WHAT YOU NEED TO DO
Transcribe the data exactly, stopping after the "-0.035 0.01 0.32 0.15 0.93" line.

(Beginning of ENTRIES SUPPLIED)

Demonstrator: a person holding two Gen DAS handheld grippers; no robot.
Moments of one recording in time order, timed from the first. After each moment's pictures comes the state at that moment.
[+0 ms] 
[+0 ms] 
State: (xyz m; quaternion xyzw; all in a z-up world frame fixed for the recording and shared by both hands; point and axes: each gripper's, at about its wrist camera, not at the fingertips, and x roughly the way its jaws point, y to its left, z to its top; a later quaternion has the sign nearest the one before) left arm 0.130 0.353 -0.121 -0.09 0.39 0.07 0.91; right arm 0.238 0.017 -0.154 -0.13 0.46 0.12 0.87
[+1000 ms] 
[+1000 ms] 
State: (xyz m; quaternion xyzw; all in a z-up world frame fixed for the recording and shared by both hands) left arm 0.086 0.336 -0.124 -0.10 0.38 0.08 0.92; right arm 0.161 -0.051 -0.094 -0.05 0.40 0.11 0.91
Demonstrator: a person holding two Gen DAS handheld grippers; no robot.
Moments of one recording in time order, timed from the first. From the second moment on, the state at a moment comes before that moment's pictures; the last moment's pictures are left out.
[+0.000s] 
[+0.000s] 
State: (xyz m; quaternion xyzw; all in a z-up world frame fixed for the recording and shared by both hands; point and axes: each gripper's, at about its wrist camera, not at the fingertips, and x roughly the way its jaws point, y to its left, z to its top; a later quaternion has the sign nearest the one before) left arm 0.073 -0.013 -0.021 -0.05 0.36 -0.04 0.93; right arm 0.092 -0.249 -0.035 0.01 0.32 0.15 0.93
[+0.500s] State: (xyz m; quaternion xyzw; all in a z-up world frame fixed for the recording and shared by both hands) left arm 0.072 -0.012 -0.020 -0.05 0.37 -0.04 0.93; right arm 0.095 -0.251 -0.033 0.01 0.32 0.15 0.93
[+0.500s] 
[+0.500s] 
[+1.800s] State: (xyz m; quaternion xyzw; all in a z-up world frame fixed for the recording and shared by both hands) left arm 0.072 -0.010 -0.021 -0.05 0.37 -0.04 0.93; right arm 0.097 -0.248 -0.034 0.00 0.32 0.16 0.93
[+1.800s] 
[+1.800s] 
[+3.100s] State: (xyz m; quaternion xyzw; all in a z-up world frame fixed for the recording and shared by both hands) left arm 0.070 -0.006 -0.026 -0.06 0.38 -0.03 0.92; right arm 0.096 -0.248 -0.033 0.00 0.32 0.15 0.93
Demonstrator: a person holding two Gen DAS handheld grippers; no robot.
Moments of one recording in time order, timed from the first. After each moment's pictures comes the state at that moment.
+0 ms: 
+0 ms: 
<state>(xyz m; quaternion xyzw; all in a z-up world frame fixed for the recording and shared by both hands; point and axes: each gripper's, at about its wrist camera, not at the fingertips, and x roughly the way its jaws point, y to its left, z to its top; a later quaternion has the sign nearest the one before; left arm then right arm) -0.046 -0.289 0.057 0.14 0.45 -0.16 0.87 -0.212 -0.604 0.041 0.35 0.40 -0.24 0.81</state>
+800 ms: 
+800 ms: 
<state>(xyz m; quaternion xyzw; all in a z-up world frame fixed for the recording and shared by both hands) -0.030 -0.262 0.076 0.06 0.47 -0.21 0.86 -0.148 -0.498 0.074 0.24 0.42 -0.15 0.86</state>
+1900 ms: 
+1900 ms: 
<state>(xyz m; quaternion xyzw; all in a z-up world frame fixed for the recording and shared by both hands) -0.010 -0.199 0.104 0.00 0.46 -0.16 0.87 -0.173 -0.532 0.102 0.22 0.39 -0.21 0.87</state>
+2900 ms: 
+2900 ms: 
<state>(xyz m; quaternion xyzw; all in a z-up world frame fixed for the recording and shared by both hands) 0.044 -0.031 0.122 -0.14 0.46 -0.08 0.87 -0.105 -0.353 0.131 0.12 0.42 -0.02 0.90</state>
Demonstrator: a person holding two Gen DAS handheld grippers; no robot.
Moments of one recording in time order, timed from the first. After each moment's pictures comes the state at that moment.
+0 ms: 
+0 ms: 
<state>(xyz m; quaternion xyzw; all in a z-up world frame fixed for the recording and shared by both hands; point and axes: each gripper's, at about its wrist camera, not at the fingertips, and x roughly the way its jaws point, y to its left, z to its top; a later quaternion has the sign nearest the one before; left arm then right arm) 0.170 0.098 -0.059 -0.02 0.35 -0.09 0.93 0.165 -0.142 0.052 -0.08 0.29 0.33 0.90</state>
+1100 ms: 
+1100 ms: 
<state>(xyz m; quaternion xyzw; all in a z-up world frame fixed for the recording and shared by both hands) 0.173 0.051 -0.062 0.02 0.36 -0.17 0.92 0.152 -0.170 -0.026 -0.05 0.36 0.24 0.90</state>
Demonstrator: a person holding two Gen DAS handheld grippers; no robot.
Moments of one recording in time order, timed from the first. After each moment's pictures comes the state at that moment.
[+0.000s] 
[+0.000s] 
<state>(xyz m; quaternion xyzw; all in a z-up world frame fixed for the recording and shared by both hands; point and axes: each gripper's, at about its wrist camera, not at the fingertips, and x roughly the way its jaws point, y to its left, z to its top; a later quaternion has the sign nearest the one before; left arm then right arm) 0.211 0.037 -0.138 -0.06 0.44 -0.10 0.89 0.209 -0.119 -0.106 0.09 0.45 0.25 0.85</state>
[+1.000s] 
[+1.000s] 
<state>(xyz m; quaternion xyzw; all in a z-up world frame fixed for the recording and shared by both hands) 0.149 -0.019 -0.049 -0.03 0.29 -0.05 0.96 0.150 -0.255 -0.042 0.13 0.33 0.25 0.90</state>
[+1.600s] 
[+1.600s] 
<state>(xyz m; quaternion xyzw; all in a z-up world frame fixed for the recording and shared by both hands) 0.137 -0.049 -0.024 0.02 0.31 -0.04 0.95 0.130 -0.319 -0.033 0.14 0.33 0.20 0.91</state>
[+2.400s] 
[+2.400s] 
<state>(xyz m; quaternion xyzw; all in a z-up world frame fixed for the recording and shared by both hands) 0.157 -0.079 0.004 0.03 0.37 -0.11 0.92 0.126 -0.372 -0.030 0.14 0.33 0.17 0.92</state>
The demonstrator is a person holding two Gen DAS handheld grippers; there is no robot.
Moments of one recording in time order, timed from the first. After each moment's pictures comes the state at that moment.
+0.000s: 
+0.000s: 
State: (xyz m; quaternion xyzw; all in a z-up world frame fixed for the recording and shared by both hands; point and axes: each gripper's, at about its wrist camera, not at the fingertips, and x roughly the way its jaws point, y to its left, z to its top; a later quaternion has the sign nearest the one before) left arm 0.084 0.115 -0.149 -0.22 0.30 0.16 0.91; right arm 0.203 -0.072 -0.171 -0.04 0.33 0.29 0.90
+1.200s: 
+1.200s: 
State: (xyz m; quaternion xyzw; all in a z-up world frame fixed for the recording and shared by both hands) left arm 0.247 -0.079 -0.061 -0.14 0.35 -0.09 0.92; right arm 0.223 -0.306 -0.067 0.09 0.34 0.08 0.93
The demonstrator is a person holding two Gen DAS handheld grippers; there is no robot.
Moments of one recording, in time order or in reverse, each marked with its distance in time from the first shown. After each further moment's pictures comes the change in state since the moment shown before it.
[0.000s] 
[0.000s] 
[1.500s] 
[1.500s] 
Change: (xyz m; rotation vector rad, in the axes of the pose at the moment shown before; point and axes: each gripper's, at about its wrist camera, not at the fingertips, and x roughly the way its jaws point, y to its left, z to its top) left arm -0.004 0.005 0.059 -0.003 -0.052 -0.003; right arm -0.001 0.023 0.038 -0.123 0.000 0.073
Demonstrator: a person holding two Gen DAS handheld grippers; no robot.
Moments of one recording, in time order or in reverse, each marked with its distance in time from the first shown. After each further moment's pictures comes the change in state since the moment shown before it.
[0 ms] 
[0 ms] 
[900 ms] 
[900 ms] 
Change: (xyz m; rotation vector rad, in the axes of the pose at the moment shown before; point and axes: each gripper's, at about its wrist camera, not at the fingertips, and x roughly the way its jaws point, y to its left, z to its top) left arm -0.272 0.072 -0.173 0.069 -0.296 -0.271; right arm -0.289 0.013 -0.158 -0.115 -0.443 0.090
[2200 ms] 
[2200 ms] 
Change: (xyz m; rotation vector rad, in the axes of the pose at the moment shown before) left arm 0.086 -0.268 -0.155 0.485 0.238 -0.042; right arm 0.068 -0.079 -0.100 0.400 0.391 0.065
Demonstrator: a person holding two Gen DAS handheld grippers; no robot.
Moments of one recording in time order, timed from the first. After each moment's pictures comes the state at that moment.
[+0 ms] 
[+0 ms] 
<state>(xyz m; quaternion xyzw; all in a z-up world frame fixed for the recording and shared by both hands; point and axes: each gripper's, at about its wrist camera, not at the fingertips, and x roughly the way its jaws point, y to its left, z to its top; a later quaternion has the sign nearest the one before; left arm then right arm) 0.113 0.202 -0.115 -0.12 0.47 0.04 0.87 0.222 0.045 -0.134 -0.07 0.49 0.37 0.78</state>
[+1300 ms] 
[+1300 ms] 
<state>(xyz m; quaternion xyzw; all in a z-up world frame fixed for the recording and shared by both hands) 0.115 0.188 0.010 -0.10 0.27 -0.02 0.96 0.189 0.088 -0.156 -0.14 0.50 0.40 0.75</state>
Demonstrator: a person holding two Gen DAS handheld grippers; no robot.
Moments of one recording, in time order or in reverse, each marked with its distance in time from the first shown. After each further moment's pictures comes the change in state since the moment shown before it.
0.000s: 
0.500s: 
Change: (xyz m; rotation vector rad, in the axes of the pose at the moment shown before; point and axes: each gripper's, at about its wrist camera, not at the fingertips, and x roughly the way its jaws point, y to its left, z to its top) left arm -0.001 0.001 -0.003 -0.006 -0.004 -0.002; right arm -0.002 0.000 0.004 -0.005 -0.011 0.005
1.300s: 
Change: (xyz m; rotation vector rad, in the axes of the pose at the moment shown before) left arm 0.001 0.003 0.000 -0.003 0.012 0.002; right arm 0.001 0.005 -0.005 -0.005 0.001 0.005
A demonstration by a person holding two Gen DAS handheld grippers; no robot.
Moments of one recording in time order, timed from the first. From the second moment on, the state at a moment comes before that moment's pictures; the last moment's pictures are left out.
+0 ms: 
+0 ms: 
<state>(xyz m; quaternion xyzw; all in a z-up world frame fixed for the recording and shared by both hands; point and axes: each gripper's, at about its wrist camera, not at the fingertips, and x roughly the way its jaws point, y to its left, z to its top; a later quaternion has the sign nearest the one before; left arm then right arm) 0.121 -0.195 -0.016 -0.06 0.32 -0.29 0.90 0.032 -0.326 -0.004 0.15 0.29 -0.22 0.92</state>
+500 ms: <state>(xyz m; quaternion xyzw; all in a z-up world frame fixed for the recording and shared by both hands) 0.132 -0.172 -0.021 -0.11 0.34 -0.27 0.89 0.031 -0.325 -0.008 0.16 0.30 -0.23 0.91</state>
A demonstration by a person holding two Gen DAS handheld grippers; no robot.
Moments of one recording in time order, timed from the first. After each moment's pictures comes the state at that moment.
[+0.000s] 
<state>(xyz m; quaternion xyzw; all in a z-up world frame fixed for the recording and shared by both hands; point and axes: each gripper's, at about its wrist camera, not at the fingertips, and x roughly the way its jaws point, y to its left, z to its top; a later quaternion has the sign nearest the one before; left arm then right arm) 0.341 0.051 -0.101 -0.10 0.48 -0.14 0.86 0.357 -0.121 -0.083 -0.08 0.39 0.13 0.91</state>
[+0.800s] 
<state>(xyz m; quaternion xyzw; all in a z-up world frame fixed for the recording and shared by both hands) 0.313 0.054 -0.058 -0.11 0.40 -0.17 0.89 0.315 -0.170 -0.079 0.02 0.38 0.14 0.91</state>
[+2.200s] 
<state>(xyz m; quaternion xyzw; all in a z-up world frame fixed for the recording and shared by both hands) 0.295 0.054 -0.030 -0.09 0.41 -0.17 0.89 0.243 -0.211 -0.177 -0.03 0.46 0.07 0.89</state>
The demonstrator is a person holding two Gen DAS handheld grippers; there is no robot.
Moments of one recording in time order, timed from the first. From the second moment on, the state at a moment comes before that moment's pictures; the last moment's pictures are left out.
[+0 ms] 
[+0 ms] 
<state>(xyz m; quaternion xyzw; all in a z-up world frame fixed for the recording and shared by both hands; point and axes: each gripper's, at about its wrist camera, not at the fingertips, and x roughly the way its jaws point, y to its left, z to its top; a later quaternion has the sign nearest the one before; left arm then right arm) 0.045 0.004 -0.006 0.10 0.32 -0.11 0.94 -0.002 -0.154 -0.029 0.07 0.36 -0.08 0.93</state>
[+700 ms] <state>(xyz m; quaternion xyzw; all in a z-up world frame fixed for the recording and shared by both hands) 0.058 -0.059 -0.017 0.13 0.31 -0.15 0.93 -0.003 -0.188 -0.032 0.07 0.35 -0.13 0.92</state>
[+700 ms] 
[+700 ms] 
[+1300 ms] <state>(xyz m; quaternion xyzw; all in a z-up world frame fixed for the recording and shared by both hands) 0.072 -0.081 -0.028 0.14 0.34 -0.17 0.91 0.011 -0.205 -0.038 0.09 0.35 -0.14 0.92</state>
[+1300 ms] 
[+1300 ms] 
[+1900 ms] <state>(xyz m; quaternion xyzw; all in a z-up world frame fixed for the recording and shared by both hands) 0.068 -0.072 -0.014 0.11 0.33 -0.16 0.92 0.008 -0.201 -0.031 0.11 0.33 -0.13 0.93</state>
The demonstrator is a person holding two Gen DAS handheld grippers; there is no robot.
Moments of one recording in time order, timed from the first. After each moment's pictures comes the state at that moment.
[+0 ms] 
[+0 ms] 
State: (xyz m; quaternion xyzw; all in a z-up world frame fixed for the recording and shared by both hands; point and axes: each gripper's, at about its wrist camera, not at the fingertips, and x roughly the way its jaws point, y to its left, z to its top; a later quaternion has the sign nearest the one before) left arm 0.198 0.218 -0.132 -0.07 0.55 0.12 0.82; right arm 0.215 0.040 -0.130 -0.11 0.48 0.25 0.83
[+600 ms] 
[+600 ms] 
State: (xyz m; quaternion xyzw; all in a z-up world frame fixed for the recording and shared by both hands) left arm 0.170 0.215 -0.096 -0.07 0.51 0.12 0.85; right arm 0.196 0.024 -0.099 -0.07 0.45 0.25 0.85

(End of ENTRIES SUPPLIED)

SOLUTION TO THIS EXERCISE
Demonstrator: a person holding two Gen DAS handheld grippers; no robot.
Moments of one recording in time order, timed from the first. After each moment's pictures comes the state at that moment.
[+0 ms] 
[+0 ms] 
State: (xyz m; quaternion xyzw; all in a z-up world frame fixed for the recording and shared by both hands; point and axes: each gripper's, at about its wrist camera, not at the fingertips, and x roughly the way its jaws point, y to its left, z to its top; a later quaternion has the sign nearest the one before) left arm 0.130 0.353 -0.121 -0.09 0.39 0.07 0.91; right arm 0.238 0.017 -0.154 -0.13 0.46 0.12 0.87
[+1000 ms] 
[+1000 ms] 
State: (xyz m; quaternion xyzw; all in a z-up world frame fixed for the recording and shared by both hands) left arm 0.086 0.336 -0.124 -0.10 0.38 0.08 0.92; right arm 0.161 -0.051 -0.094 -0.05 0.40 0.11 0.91
Demonstrator: a person holding two Gen DAS handheld grippers; no robot.
Moments of one recording in time order, timed from the first. From the second moment on, the state at a moment comes before that moment's pictures; the last moment's pictures are left out.
[+0.000s] 
[+0.000s] 
State: (xyz m; quaternion xyzw; all in a z-up world frame fixed for the recording and shared by both hands; point and axes: each gripper's, at about its wrist camera, not at the fingertips, and x roughly the way its jaws point, y to its left, z to its top; a later quaternion has the sign nearest the one before) left arm 0.073 -0.013 -0.021 -0.05 0.36 -0.04 0.93; right arm 0.092 -0.249 -0.035 0.01 0.32 0.15 0.93

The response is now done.